Dull and shiny surfaces do behave differently. Whether the difference on either side of a sheet of foil is significant, I don't know. Whether it can have any bearing on cooking, I don't know.

It's not moron territory, though.

I never once said it was moronic, I think it demonstrates a lack of thinking though, like I said in my post, whether that's moronic or not is up to you. What is moronic though is the woman who won't accept that it's not true, and is even teaching her kids it, it's that type of attitude that makes parents teach kids some weird things which can end up making them look moronic. I know it's not exactly the same, but I had a teacher in secondary school who mixed up the meanings of "defy" and "define", and in one lesson was trying to teach the class the meanings of the words, she wouldn't have it when I pointed out her mistake. She also taught quite young kids to read...
 
In america and large parts of the world, being asian is being chinese, the rest are pakistani or indian or whatever. In B ritian the latter sets are lumped as asian, and chinese called chinese.

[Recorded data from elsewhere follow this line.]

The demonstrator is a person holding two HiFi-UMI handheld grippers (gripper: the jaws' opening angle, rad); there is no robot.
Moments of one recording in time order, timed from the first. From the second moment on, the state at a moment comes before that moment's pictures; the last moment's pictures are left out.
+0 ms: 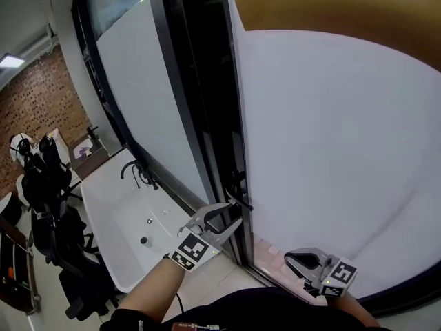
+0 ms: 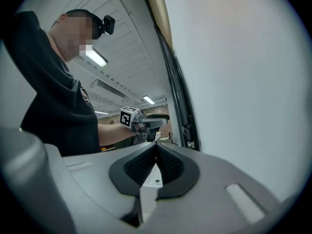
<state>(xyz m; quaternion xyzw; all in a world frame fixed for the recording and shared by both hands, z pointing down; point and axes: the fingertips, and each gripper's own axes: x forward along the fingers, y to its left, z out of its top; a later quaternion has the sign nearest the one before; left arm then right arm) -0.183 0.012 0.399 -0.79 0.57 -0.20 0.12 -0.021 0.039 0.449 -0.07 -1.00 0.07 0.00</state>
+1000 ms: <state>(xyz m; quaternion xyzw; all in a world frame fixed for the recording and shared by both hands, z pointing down) -0.184 -0.054 0.501 -0.65 0.25 -0.62 0.35 -0.063 0.009 0.456 0.03 -1.00 0.07 -0.01</state>
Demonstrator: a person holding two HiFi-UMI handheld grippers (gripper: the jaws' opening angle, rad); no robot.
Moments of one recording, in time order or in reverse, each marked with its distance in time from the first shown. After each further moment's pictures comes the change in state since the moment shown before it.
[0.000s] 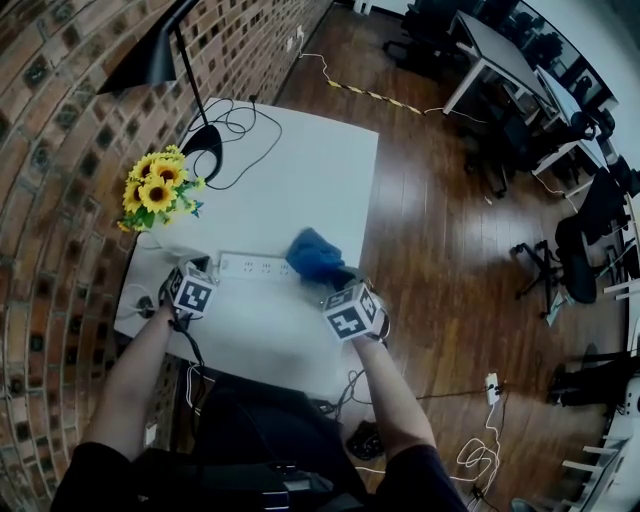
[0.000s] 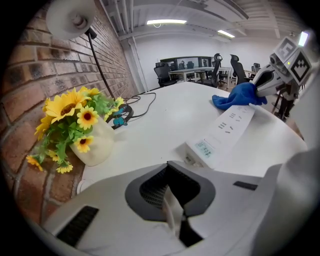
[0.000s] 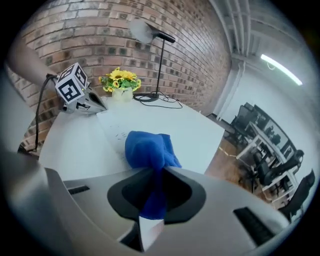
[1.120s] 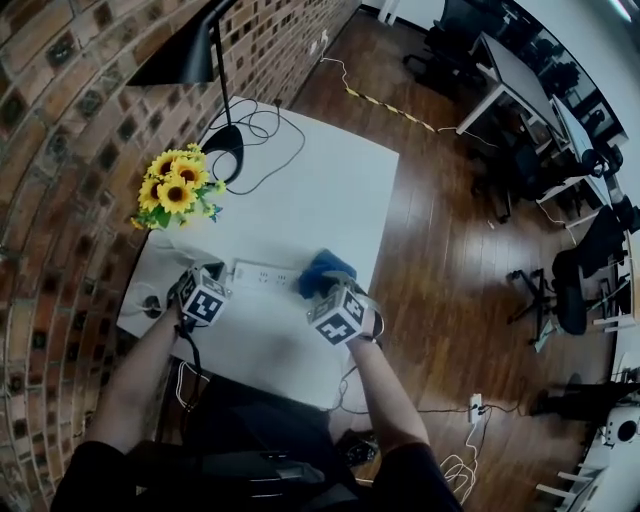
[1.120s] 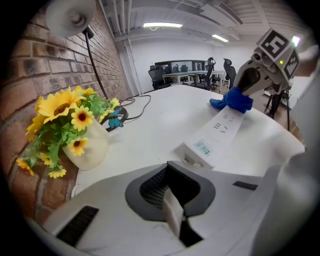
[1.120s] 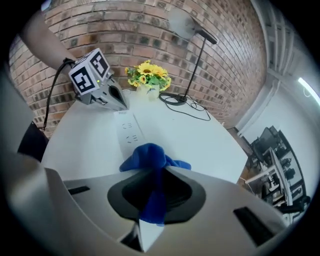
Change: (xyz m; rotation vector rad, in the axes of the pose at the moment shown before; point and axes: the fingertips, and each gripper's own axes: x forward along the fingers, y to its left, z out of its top) left arm -0.003 -0.010 -0.002 0.019 -0.007 -0.093; right arm 0.029 0.047 0.048 -0.284 0.039 0.159
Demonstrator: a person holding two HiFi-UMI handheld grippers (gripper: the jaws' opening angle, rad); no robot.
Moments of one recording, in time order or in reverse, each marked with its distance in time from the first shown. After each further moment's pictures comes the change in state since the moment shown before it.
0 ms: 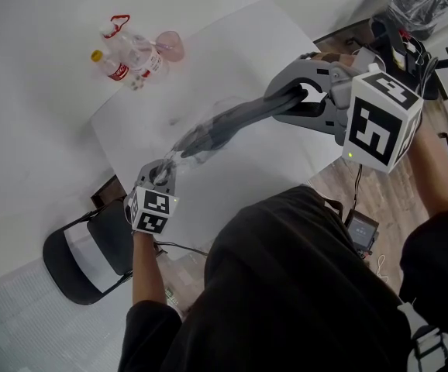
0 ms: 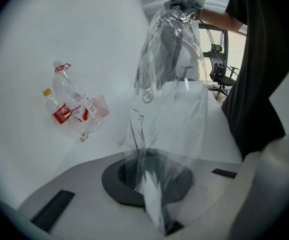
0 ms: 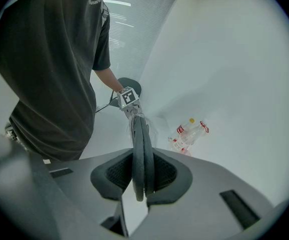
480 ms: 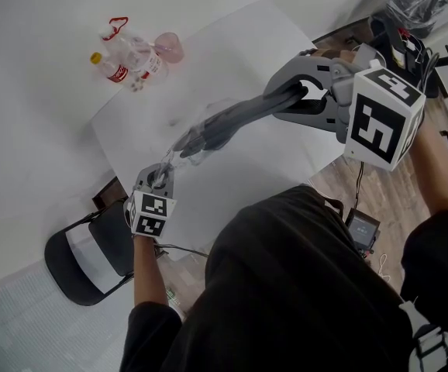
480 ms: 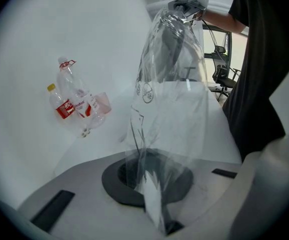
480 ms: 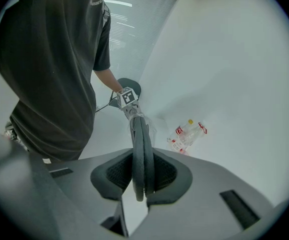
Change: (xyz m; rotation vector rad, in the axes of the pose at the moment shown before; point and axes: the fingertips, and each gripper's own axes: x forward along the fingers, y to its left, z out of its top) left arm -0.005 0.001 -0.008 -0.038 0.003 0.007; right arm -0.007 -0.002 0.002 -0.009 -0.006 -0.009
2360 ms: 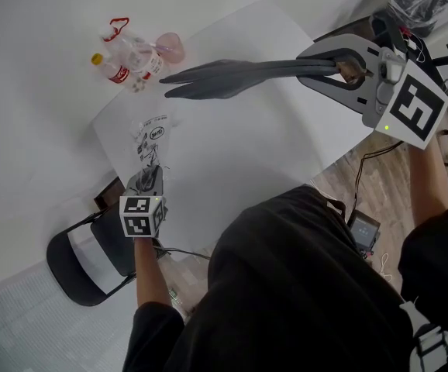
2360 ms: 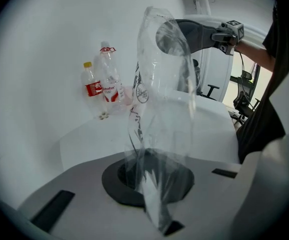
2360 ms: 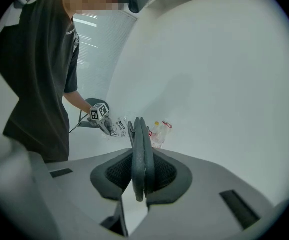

Americans see the word oriental as offensive, but we do not, although americans now also see the colour black as offensive, oddly enough, the rest of the world can still cope with using a colour to describe a person, when they are indeed that colour.

If we wanted to be specific we could call people west asian and east asian and it would split them up well.

While I don't find the term "black" and "white" offensive, I do find it incredibly annoying, especially with how you're saying it's just using a colour to describe the person. Not many people are actually "black" or "white", the vast majority of people who are classed as "black" are in fact brown, very far away from black, and the vast majority of people who are "white" are extremely light brown/pink, in fact "black" and "white" people are closer in skin colour to eachother than they are to the "black" and "white" terms for them.
 
I never once said it was moronic, I think it demonstrates a lack of thinking though, like I said in my post, whether that's moronic or not is up to you. What is moronic though is the woman who won't accept that it's not true, and is even teaching her kids it, it's that type of attitude that makes parents teach kids some weird things which can end up making them look moronic. I know it's not exactly the same, but I had a teacher in secondary school who mixed up the meanings of "defy" and "define", and in one lesson was trying to teach the class the meanings of the words, she wouldn't have it when I pointed out her mistake. She also taught quite young kids to read...

But there is a difference between the shiny side and the dull side, physics wise. Yes it might make a negligible difference to cooking, but it's fairly basic physics that shiny surfaces absorb less heat than dull ones...
 
But there is a difference between the shiny side and the dull side, physics wise. Yes it might make a negligible difference to cooking, but it's fairly basic physics that shiny surfaces absorb less heat than dull ones...

There's a measurable difference between 1.05mm and 1.0mm, and the difference will be very important in small scale engineering, but in the vast majority of applications though it means the same thing. I don't think there's a difference between the sides of foil (Foil manufacturer says the same thing, as well as the "How Do They Do It?" about foil) but if there's a tiny difference, it must be so minor that it's not even worth talking about as a difference when it comes to cooking.